С каждым годом он все глубже уходил туда, в темноту запрещенного прошлого, куда исчезали не только люди, а «целые гнездовья, племена со своим бытом, разговором, играми, музыкой, исчезают дочиста, так, что нельзя найти следов». Вел свои частные изыскания, встречаясь со стариками, делавшими революцию, знавшими Сталина и его отца. Записывал в дневнике то, что они рассказывали ему, но менял фамилии — осторожность превыше всего! — потому что не мог исключить, что его дневник попадет в чужие — известно чьи — руки и послужит уликой. И не только осторожность, но и страх, тот самый страх, который сидел в каждом советском человеке, от маршала до дворника, вбитый в подкорку, вдавленный в гены «совершенно ничтожный, слепой, бесформенный, как существо, рожденное в темном подполье, — страх неизвестно чего, поступить вопреки, встать наперекор». Неизвестно чего? Нет, очень даже известно чего — но и об этом сказать было нельзя.
Нельзя было сказать
ни о чем, о чем он хотел сказать, о чем думал напряженно и упорно
десятилетия, десятилетия архивов и выписок, устных рассказов
стариков и чтения провинциальных газет времен революции,
десятилетия упорного путешествия по темному, заброшенному лабиринту
истории, в котором он блуждал, как диггер, со своим собственным,
личным фонарем. Романы начинались и подолгу лежали в письменном
столе. В этих поисках ушедшего и блужданиях по катакомбам прошлого
он вырабатывал свой способ — способ говорить о том, о чем нельзя,
запрещено говорить. «Задача писателя — рассказать еще и о том, что
ВНЕ книги» (Дневник 1973). Но для такого писателя нужен читатель,
который понимает, что вне — неназываемое, но существующее,
умалчиваемое, но самое важное. «Читатель должен пытаться понять не
только то, о чем рассказывает книга, но и то, что она ХОЧЕТ
высказать».
Такой читатель у него был — советская интеллигенция, умевшая
читать между строк и видеть то, что за страницами.

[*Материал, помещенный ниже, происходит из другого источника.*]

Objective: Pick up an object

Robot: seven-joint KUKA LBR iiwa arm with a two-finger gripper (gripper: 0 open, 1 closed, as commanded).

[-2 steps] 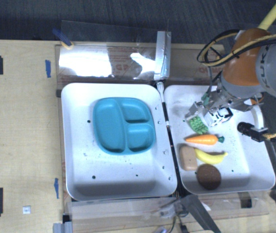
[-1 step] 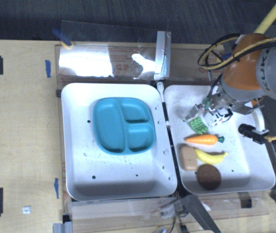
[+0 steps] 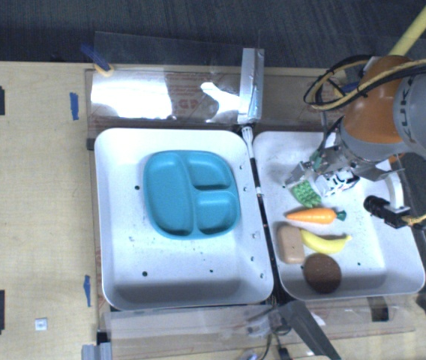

Он писал о них и их знал, знал так, как можно знать только близких и родных, до боли родных, до тоски родных, — знал их жизнь в тесных квартирках с посиделками на кухнях, знал импортную чехословацкую тахту, предмет зависти соседей, и престижные болгарские чашечки, знал интриги, когда человека приглашают на празднование Нового года не потому, что с ним хорошо, а потому, что заинтересованы в нем, ибо он работает в Центркино, а туда подана заявка на фильм, знал инженеров, в обеденный перерыв гонявших шахматные блицы в своем КБ, знал всю эту теперь уже ушедшую жизнь с коврами и телевизорами, с ежевечерним смотрением программы «Время», с доставанием дефицита, когда дефицитом было все, с магазинами «Диета» и «Синтетика», с мечтой о кооперативной квартире и машине, знал великую ценность связей с нужными людьми — это называлось «блат», — помогавшими купить в ГУМе белую водолазку, с переплатой.
В «Доме на
набережной» отец главного героя, Глебова, твердил ему, учил его:
«Не высовывайся! Осторожность!» И будешь осторожным, если с детства
знаешь, как по ночам уводят людей. А в письмах Трифонова, которые
он писал маме в лагерь, НКВД вымарывал самые безобидные слова,
подозревая что-то, что нормальному уму не понять. Так что —
осторожность в слове, в поведении, в письме, во всем.